- _To do_: Every line of the records that contains the string "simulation" counts once; give the total and nothing else.

- _Records for this exercise_:
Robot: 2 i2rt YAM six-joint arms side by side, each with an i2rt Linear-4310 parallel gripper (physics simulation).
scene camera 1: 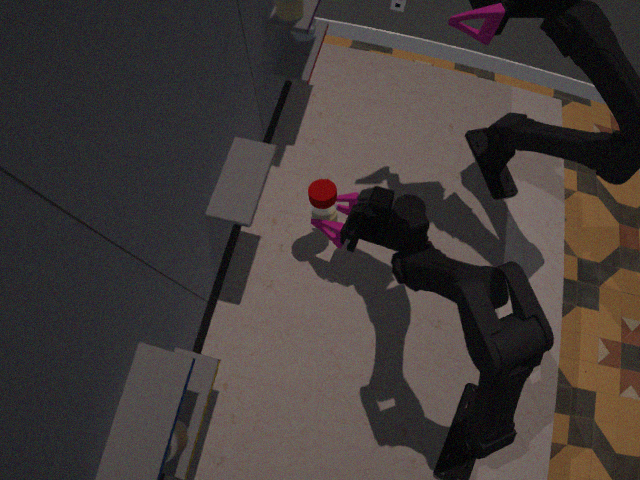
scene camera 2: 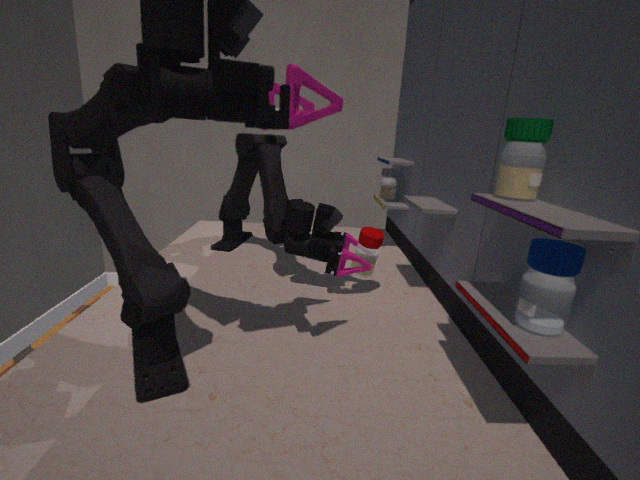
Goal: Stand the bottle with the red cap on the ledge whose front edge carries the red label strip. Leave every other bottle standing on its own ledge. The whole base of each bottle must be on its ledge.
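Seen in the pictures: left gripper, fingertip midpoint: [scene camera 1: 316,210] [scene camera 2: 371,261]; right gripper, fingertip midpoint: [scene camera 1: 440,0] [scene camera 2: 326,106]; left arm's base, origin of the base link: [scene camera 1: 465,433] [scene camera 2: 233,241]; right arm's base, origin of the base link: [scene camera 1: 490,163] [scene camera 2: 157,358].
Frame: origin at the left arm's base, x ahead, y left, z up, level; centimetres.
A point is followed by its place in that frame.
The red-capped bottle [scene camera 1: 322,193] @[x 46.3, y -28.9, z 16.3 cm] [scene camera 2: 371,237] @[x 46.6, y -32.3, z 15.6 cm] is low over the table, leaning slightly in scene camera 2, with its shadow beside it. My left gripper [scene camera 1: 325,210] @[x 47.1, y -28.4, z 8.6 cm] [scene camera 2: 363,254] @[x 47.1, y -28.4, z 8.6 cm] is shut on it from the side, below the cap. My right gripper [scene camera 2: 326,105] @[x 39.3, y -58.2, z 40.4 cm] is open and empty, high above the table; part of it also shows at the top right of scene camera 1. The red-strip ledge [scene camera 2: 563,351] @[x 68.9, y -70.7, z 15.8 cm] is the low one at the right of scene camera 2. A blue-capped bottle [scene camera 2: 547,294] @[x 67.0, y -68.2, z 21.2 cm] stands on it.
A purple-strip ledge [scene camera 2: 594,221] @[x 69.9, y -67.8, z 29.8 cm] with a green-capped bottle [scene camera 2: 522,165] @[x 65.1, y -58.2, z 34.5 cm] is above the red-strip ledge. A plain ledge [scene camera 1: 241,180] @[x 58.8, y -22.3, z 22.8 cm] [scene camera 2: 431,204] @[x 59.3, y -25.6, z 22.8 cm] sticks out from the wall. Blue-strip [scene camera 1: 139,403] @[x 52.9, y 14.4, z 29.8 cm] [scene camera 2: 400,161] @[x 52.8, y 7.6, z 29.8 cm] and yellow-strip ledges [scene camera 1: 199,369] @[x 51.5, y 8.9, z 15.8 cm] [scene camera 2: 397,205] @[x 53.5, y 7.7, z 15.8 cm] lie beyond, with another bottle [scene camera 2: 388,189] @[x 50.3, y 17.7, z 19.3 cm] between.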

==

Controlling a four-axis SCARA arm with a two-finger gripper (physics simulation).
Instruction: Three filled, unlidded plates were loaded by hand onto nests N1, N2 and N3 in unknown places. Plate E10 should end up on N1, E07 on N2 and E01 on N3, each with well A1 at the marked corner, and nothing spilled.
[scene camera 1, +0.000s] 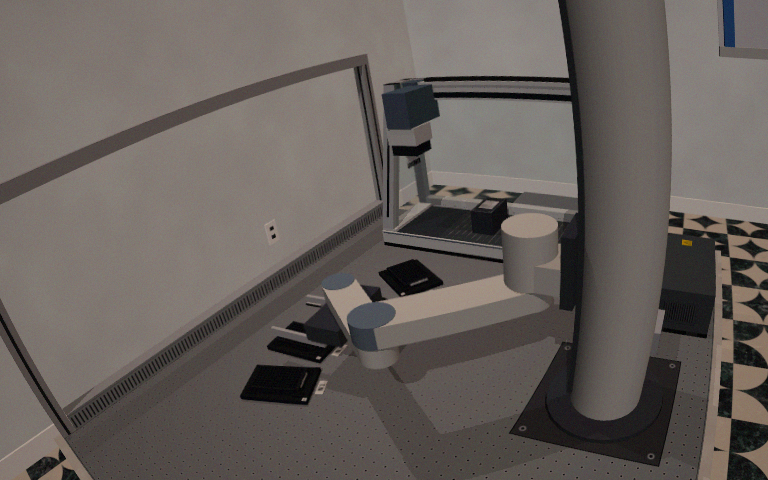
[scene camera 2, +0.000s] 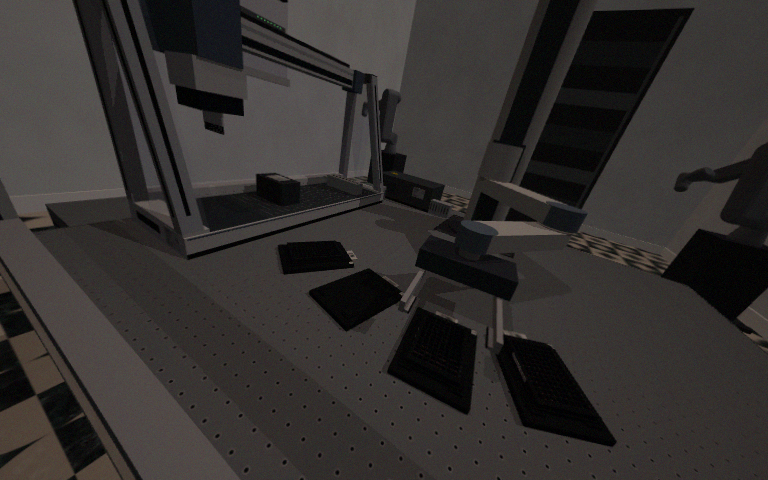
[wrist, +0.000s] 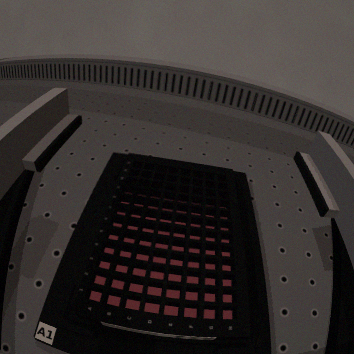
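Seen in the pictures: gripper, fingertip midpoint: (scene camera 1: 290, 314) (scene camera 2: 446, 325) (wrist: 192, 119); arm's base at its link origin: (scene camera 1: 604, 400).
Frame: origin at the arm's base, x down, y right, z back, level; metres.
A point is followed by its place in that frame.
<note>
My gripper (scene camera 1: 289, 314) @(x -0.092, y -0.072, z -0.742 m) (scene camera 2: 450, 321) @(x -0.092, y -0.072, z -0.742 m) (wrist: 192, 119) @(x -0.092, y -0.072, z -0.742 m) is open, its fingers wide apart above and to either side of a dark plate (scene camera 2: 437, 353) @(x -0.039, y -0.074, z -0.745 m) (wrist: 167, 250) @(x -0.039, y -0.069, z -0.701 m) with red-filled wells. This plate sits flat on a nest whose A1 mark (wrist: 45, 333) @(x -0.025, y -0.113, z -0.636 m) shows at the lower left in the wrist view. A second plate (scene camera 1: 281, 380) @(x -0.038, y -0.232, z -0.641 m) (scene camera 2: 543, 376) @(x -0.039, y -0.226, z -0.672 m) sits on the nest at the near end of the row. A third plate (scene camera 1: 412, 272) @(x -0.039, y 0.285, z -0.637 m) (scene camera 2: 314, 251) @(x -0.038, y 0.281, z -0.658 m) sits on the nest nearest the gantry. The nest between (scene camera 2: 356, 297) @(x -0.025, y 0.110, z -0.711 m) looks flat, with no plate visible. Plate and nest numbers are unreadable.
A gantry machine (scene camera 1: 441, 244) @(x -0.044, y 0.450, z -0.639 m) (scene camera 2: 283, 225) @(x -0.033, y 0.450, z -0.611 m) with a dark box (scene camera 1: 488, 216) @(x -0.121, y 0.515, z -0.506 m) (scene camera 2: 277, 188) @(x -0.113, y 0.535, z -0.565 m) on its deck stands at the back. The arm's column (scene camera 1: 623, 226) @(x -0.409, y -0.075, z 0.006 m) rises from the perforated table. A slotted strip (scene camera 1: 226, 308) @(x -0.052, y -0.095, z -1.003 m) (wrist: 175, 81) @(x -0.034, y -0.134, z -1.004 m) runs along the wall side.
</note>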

- _Answer space_: 2